Sahile indim ve derin bir nefes aldım. Gökyüzüne baktım gözlerimi kısarak ve bir sigara yaktım. Sanırım bunun adı özgürlüktü. İşte o gün anladım birçok şeyi. Bu hayata ait olmadığımı, hiçbir işe yaramadığımı ve içten içe ölmek istediğimi o gün anladım. En zoru ölmek fikriydi bu saydıklarımın arasında. Belki intihar edebilirdim. Bunun sonunda ölebilirdim de. Bunlar basit. Zor olan, bir araştırma dosyasının içinde sararmaya yüz tutan kâğıtların arasında ölüyor oluşum ve ölümümü araştıran polis memurunun bundan hiç haberinin olmaması. Keşke bilsem o polis memurunun kim olduğunu ve intihar etmeden gidip ona her şeyi anlatsam. Beni anlar mı bilmem ama en azından ölümümü bir kişi anlamlandırmış olur ve mahkeme tutanaklarında adımdan gayrı hikâyem geçer.

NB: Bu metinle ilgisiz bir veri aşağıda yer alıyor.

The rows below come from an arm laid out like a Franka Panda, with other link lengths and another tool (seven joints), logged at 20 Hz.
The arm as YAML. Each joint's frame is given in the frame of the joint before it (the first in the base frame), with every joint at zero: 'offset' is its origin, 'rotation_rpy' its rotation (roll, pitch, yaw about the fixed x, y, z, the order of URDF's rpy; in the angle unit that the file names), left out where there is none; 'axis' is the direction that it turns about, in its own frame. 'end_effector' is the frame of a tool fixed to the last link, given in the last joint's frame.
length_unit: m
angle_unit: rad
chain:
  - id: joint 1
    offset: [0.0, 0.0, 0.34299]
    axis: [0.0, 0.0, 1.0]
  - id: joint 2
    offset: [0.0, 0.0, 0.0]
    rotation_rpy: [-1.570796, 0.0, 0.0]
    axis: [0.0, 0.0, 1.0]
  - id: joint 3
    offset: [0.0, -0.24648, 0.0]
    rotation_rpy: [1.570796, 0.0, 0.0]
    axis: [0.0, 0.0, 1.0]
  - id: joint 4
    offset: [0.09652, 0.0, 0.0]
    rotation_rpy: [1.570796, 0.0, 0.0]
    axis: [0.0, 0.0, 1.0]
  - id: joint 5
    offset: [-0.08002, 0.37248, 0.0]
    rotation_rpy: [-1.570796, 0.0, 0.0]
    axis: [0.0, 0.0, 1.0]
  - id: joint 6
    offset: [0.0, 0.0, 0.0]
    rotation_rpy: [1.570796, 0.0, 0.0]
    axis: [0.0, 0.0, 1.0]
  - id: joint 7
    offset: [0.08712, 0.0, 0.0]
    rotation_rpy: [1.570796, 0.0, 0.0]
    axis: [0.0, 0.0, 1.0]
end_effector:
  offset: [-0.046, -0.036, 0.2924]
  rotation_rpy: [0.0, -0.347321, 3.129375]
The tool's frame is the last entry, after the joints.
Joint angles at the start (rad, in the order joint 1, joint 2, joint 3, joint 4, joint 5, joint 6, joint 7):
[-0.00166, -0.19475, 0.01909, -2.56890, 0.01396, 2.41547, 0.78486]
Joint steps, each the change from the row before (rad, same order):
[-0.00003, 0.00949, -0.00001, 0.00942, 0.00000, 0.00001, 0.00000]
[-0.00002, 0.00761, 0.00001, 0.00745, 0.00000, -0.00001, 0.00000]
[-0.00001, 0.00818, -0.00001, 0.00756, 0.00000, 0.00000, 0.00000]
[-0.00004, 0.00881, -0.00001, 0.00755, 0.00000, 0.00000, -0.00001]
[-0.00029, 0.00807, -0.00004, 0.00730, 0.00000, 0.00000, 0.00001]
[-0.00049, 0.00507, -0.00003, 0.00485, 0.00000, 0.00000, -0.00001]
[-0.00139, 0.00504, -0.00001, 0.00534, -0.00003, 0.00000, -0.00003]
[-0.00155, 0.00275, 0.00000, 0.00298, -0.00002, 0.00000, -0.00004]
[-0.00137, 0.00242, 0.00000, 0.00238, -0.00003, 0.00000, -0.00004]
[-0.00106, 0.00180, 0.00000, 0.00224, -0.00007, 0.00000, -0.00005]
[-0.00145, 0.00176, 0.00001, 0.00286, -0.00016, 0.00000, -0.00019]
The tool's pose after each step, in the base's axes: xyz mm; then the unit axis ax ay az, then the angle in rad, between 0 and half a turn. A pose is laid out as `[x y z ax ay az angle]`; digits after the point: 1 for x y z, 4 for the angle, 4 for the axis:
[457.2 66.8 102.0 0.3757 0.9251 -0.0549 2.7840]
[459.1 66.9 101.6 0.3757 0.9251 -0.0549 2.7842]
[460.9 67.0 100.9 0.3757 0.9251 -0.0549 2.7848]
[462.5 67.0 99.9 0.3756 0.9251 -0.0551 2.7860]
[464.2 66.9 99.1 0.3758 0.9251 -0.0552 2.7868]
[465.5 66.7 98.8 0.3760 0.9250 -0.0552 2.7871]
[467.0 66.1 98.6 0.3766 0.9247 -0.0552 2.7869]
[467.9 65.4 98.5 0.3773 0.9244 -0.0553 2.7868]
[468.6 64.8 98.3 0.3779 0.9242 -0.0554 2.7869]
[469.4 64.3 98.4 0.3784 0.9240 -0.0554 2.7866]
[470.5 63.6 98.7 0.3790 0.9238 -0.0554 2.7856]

Sonra ne mi oldu? Birkaç gün geçti aradan ve o firmadan bir yetkili aradı beni. İşe alındığımı söyledi. Çok samimi bulmuş beni oradaki çok şık(!) ağabeyler ablalar. Şunu bilir şunu söylerim, bir bok yemişsen eğer asla geri adım atma. “Sikerim, ben gidiyom ya” dedim ve kapattım telefonu.